Aging is a biological process that occurs in virtually all organisms, and is characterized by loss of homeostasis due to a progressive alteration in normal cellular or organismal functions. Evolutionarily, aging is thought to be a result of inappropriate reactivation of specific genetic programs, which are essential for fitness and reproduction at a young age, later in life—the antagonistic pleiotropy theory of aging. Molecular programs and stress pathways that are activated through a finite period of time to sustain health in young organisms, are often chronically activated later in life; examples of these molecular pathways are p53, HIF and mTOR among others. Interestingly, these are also pathways central to the tumorigenic process. In fact, many of the features that underlie aging are also known to be essential to cancer development and progression.
In addition to the cancer cell autonomous effects of the aging process, the environment in the aged host is also likely to be at play during tumor progression. Throughout the body cells lose their ability to function or begin to function abnormally as the organism ages; byproducts and waste molecules build up in circulation and within tissues, connective tissue changes and becomes stiffer conditioning blood flow and oxygen intake, damage to building blocks of a cell (e.g. DNA, proteins, lipids) accumulate. Thus, as a whole an old organism is a different molecular entity than a young one, conditioning how a tumor progresses and reacts to anti-cancer therapies. However, despite these and the anecdotal observations that age affects prognosis and outcome, very little experimental data dissect the connections of aging, cancer progression and sensitivity to anti-cancer therapies.

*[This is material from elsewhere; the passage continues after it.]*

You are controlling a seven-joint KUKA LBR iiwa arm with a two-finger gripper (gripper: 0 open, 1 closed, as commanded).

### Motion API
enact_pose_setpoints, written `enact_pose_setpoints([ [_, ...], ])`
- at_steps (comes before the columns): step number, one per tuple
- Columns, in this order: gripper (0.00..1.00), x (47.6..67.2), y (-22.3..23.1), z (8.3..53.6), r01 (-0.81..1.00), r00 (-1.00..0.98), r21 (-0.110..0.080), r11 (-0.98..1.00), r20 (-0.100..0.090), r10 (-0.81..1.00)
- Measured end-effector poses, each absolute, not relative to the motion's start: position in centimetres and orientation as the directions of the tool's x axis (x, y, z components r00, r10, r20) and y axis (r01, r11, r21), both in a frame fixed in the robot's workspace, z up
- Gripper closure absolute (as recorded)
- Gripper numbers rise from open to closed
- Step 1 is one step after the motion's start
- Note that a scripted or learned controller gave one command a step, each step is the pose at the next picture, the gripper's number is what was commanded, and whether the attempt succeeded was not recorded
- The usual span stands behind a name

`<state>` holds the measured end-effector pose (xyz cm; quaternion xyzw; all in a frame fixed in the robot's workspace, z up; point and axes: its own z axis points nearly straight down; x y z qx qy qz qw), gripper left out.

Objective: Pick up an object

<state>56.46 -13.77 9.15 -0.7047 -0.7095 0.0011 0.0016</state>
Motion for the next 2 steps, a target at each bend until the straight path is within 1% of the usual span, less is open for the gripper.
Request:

We recently described a new concept of age-promoted tumorigenesis that incorporates our existing understanding into a fundamentally different paradigm: that tumor progression occurs, at least in part, as a manifestation of global deregulation of the aged host. Specifically, aging promotes the increase in circulatory methylmalonic acid (MMA), which in turn endows cancer cells with the properties necessary to migrate, invade, survive and thrive as metastatic lesions, underscoring the importance of a global reprogramming of the aged-host for tumor progression and increased cancer-associated mortality. Work in the Gomes lab is focused on expanding on these findings and building a framework of cancer research that accounts for the organismal reprogramming that occurs with aging.
Questions of Interest:
Are there age-induced factors that affect resistance to conventional anti-cancer therapies?
What are the age-driven changes that occur within a tissue that may aid tumor progression?
Can we harness this knowledge to define biomarkers of responsiveness to therapies as well as design more efficacious therapeutic strategies?